Suchar Vasile A, Aziz Noha, Bowe Amanda, Burke Aran, Wiest Michelle M
University of Idaho, Department of Statistical Science, 875 Perimeter Drive MS1104, Moscow, Idaho 83844-1104, USA.
Appl Geogr. 2018 Jan;90:272-281. doi: 10.1016/j.apgeog.2017.10.003. Epub 2017 Dec 6.
The purpose of this study was to investigate the utility of exploratory analytical techniques using publically available data in informing interventions in case of infectious diseases outbreaks. More exactly spatiotemporal and multivariate methods were used to characterize the dynamics of the Ebola Virus Disease (EVD) epidemic in West Africa, and propose plausible relationships with demographic/social risk factors. The analysis showed that there was significant spatial, temporal, and spatiotemporal dependence in the evolution of the disease. For the first part of the epidemic, the cases were highly clustered in a few administrative units, in the proximity of the point of origin of the outbreak, possibly offering the opportunity to stop the spread of the disease. Later in the epidemic, high clusters were observed, but only in Liberia and Sierra Leone. Although not definitely factors of risk, in the setting in which the epidemic arose, our analysis suggests infrastructure, access to and use of health services, and connectivity possibly accelerated and magnified the spread of EVD. Also, the spatial, temporal, and spatiotemporal patterns of epidemic can be clearly shown - with evident application in the early stages of management of epidemics. In particular, we found that the spatial-temporal analytic tool SaTScan may be used effectively during the evolution of an epidemic to identify areas for targeted intervention. In the case of EVD epidemic in West Africa, better data and integration local knowledge and customs may have been more useful to recognize the proper response.

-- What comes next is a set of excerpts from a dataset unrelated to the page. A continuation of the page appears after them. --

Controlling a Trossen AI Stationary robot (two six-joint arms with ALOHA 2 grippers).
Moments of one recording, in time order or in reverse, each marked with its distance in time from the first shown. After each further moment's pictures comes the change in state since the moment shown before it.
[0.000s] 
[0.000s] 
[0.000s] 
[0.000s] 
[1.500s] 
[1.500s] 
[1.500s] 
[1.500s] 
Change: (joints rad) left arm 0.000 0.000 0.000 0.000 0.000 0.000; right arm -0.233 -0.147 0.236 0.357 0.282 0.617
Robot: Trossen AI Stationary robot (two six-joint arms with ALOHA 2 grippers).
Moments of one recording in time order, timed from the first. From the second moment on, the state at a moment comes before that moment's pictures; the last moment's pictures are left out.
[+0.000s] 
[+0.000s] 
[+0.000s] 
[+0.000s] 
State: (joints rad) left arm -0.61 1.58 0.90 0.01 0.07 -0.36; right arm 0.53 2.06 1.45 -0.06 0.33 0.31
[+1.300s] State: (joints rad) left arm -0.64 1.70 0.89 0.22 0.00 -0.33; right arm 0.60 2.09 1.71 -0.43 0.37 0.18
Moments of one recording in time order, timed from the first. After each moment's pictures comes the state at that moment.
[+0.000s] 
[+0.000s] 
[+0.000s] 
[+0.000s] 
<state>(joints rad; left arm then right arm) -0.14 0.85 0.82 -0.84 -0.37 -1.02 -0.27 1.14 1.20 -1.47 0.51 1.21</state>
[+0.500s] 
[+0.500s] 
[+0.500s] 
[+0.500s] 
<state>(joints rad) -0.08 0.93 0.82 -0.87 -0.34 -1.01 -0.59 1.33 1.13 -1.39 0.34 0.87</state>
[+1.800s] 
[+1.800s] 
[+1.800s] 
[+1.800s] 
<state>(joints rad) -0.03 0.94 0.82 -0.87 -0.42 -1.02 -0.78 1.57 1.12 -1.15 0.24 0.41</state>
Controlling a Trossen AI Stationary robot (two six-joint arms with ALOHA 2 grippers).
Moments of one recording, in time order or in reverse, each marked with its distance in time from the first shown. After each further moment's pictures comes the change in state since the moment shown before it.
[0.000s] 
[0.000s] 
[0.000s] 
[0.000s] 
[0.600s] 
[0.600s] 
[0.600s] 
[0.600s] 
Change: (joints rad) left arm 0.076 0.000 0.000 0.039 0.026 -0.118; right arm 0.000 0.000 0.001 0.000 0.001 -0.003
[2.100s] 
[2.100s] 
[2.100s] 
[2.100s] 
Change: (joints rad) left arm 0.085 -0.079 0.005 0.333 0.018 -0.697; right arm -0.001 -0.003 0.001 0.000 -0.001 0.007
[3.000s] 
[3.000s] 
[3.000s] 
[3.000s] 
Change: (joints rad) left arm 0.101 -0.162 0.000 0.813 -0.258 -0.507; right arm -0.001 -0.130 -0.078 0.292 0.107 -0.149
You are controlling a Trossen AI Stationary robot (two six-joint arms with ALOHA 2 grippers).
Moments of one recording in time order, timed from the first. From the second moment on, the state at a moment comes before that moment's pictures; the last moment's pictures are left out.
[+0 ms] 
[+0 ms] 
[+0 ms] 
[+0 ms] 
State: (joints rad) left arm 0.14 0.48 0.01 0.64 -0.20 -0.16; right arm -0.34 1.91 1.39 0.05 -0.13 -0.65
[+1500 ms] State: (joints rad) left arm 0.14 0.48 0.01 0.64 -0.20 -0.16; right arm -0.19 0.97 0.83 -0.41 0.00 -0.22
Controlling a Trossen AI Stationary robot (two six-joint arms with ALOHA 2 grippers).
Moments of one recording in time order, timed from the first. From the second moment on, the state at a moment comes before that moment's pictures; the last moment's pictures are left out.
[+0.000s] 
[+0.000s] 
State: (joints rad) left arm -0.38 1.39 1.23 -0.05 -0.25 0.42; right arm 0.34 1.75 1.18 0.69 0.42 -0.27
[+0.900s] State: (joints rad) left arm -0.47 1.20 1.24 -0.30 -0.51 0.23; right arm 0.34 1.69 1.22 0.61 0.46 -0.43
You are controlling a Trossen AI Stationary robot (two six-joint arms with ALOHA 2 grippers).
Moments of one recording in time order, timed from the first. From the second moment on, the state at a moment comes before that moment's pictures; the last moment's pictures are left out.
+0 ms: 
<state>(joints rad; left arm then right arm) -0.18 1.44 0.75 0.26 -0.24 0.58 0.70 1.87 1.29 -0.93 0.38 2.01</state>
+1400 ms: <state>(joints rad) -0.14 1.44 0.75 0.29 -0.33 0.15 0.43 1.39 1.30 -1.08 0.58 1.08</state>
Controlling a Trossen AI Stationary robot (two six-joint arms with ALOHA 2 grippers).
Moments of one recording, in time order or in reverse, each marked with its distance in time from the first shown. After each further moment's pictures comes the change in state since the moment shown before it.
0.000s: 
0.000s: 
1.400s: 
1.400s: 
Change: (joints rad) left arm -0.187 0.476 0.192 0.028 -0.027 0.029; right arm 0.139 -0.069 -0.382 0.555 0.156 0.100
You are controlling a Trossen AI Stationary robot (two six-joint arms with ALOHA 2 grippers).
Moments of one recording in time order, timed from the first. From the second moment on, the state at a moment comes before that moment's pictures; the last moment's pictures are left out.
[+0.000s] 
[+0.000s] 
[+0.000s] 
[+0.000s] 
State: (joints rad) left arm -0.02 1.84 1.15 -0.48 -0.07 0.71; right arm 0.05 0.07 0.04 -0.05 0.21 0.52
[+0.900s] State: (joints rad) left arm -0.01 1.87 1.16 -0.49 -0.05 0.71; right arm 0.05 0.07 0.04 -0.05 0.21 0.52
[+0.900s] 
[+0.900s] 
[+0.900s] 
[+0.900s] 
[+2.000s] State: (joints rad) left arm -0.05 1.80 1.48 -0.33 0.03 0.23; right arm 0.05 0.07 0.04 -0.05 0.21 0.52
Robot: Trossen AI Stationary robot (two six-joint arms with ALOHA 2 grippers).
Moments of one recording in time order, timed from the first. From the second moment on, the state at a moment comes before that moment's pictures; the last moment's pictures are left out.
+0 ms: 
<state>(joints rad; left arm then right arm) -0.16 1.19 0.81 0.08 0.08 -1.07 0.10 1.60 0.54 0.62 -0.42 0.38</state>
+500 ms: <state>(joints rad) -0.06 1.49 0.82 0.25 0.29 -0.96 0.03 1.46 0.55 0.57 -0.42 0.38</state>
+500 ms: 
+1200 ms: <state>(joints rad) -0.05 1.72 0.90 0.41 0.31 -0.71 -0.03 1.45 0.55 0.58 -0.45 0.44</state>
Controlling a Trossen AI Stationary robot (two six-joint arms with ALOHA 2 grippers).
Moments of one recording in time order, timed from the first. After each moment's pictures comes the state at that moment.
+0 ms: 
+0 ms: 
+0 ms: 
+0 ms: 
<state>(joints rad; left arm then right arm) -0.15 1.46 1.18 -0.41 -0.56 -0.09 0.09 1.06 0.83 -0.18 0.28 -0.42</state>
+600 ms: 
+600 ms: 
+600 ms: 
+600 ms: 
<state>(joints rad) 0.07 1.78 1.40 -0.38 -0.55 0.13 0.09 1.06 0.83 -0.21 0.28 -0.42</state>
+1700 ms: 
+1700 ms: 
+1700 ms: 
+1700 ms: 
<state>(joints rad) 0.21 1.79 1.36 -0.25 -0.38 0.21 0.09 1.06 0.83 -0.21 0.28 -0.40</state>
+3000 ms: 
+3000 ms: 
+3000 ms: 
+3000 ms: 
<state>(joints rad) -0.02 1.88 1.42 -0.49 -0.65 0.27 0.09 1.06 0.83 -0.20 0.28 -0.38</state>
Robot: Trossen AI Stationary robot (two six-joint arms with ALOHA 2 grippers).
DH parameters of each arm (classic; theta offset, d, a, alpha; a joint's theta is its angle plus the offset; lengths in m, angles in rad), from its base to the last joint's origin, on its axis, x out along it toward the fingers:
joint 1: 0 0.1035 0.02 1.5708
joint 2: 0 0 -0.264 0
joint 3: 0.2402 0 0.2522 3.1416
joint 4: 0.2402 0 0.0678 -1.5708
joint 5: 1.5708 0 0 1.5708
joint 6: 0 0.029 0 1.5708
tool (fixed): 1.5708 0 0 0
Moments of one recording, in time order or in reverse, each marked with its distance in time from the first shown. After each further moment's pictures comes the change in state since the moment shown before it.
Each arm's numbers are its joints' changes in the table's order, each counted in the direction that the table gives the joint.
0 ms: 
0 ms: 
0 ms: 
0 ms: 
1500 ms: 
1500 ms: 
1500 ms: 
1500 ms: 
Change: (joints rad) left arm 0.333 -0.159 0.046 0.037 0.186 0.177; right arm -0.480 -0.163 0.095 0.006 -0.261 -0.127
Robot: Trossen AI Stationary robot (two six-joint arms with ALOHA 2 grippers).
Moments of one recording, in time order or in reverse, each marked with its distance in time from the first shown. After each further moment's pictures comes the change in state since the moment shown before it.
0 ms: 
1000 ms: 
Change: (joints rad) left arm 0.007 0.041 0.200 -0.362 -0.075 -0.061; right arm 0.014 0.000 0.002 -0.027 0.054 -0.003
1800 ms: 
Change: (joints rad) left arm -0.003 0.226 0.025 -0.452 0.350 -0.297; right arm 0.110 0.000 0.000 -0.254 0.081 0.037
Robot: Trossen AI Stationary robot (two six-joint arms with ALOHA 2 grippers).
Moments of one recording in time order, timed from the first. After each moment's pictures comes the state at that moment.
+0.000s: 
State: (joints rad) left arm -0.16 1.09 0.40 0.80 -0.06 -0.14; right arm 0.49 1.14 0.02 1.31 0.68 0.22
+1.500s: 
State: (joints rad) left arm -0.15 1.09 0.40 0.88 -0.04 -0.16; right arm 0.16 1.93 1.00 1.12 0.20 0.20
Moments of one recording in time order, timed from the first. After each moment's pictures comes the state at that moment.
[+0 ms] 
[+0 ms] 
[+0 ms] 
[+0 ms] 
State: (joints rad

本研究的目的是调查利用公开可用数据的探索性分析技术在传染病暴发时为干预措施提供信息的效用。更确切地说,运用时空和多变量方法来描述西非埃博拉病毒病(EVD)疫情的动态,并提出与人口统计学/社会风险因素之间可能存在的关系。分析表明,该疾病的演变存在显著的空间、时间和时空依赖性。在疫情的第一阶段,病例高度集中在少数几个行政单位,靠近疫情起源点,这可能为阻止疾病传播提供了机会。在疫情后期,观察到高聚集性,但仅在利比里亚和塞拉利昂。尽管不一定是风险因素,但在疫情发生的背景下,我们的分析表明基础设施、卫生服务的可及性和使用情况以及连通性可能加速并扩大了埃博拉病毒病的传播。此外,疫情的空间、时间和时空模式可以清晰显示——在疫情管理的早期阶段有明显应用。特别是,我们发现时空分析工具SaTScan在疫情演变过程中可有效用于识别有针对性干预的区域。在西非埃博拉病毒病疫情中,更好的数据以及整合当地知识和习俗可能对认识正确应对措施更有用。